Work request: What lines of the data include the string "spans"? Copy them all.

Dataset records:

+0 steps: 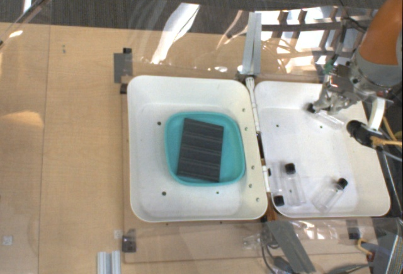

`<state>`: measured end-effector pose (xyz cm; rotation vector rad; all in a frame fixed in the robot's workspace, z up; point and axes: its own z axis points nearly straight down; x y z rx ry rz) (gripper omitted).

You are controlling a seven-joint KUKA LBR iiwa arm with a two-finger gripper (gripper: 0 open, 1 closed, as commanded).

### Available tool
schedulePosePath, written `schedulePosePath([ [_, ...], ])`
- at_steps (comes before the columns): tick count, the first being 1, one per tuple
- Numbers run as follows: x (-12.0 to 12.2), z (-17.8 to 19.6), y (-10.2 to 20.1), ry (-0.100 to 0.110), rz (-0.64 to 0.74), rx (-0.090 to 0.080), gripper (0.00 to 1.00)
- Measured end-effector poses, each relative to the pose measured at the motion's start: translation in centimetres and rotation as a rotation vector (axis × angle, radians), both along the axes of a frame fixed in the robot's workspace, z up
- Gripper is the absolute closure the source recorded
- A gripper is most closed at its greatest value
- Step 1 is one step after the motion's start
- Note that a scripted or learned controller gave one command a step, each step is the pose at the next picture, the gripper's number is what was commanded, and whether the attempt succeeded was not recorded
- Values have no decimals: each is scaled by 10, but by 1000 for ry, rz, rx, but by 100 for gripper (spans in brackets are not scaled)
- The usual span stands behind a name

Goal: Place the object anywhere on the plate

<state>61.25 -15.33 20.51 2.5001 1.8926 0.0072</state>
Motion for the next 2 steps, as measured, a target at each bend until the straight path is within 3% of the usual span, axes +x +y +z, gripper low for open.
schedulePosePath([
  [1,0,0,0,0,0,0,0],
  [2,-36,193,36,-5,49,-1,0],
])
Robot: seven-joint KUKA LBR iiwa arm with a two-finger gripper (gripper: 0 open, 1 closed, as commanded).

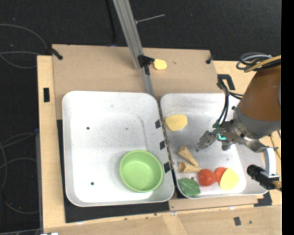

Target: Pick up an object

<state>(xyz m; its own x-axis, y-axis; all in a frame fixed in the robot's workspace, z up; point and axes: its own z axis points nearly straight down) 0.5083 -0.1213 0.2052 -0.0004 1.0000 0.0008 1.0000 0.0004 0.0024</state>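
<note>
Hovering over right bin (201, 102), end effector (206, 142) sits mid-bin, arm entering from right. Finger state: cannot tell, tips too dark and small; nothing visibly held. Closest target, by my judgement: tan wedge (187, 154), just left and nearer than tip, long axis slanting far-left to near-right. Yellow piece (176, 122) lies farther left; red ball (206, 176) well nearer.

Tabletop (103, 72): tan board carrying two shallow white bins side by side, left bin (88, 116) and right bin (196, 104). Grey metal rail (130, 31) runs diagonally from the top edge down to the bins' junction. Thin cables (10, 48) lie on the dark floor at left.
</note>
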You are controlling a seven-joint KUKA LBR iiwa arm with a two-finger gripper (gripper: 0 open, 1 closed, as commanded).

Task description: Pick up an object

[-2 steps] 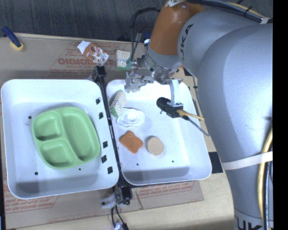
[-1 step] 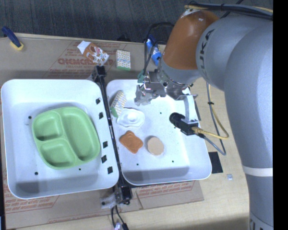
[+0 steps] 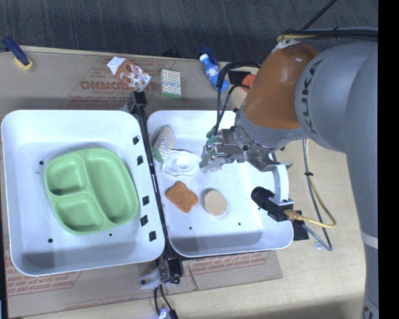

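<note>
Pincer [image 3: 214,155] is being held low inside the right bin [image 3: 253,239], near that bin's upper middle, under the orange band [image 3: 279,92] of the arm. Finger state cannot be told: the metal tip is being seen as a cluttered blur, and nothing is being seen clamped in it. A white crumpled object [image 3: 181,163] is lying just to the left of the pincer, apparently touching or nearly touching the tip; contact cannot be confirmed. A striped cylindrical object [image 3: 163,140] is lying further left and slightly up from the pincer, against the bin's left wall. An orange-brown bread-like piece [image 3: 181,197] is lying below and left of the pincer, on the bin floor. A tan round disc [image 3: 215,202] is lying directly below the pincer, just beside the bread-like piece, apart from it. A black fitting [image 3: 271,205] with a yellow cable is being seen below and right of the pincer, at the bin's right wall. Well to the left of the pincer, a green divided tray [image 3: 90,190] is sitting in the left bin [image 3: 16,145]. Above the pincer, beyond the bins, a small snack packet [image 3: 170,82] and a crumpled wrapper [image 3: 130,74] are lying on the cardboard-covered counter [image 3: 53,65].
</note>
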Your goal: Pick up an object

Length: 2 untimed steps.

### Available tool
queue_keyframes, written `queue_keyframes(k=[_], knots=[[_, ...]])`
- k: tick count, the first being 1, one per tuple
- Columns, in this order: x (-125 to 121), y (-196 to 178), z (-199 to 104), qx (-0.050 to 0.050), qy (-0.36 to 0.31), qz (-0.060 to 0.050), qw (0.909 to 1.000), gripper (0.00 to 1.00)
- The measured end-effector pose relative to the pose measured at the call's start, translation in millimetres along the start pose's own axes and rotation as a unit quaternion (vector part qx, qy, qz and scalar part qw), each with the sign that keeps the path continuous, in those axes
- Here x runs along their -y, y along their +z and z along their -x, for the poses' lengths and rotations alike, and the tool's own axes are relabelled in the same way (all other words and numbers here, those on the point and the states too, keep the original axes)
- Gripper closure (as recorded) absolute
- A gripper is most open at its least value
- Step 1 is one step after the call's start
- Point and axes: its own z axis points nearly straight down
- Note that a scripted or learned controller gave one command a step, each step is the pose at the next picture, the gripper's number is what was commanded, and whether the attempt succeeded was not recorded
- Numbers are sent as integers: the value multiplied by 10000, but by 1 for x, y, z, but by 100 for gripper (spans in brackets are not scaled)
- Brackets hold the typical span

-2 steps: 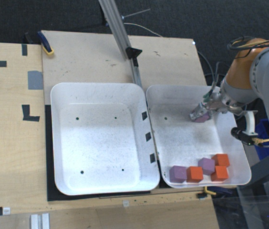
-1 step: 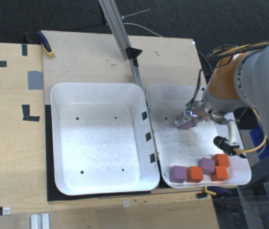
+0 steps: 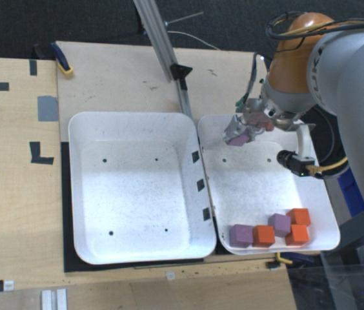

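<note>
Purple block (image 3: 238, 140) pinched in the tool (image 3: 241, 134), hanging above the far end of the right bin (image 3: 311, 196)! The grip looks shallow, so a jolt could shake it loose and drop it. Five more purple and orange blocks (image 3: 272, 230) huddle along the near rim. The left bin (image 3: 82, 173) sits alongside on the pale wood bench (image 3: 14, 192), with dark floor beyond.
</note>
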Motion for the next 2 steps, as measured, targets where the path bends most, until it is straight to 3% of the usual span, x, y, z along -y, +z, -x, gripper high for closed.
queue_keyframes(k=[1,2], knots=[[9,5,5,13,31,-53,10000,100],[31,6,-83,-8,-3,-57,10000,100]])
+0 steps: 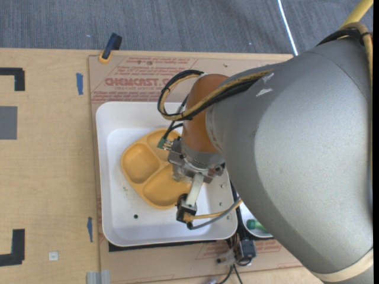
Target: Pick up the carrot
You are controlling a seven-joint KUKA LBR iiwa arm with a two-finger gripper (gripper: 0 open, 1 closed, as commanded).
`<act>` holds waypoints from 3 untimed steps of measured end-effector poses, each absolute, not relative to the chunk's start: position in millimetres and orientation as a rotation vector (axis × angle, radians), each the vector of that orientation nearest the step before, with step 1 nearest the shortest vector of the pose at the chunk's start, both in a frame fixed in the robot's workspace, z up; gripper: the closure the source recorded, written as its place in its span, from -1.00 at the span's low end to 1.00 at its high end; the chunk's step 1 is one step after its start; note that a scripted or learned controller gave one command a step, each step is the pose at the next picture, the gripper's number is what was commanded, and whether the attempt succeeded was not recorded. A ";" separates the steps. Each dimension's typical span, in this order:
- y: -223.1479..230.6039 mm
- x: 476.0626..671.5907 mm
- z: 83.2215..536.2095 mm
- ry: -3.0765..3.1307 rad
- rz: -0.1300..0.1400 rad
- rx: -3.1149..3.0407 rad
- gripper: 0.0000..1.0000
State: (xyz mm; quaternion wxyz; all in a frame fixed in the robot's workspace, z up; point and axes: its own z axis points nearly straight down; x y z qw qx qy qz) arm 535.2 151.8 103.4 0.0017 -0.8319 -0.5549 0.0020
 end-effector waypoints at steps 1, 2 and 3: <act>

Answer for this exercise:
- Values have no decimals: each is scaled by 10, but by 1000 for ry, rz, rx, but by 100 for gripper (spans in brackets are not scaled)
- Numbers are sent as integers: the value multiplied by 10000, but by 1 for x, y, z, but by 100 for gripper (spans in brackets are not scaled)

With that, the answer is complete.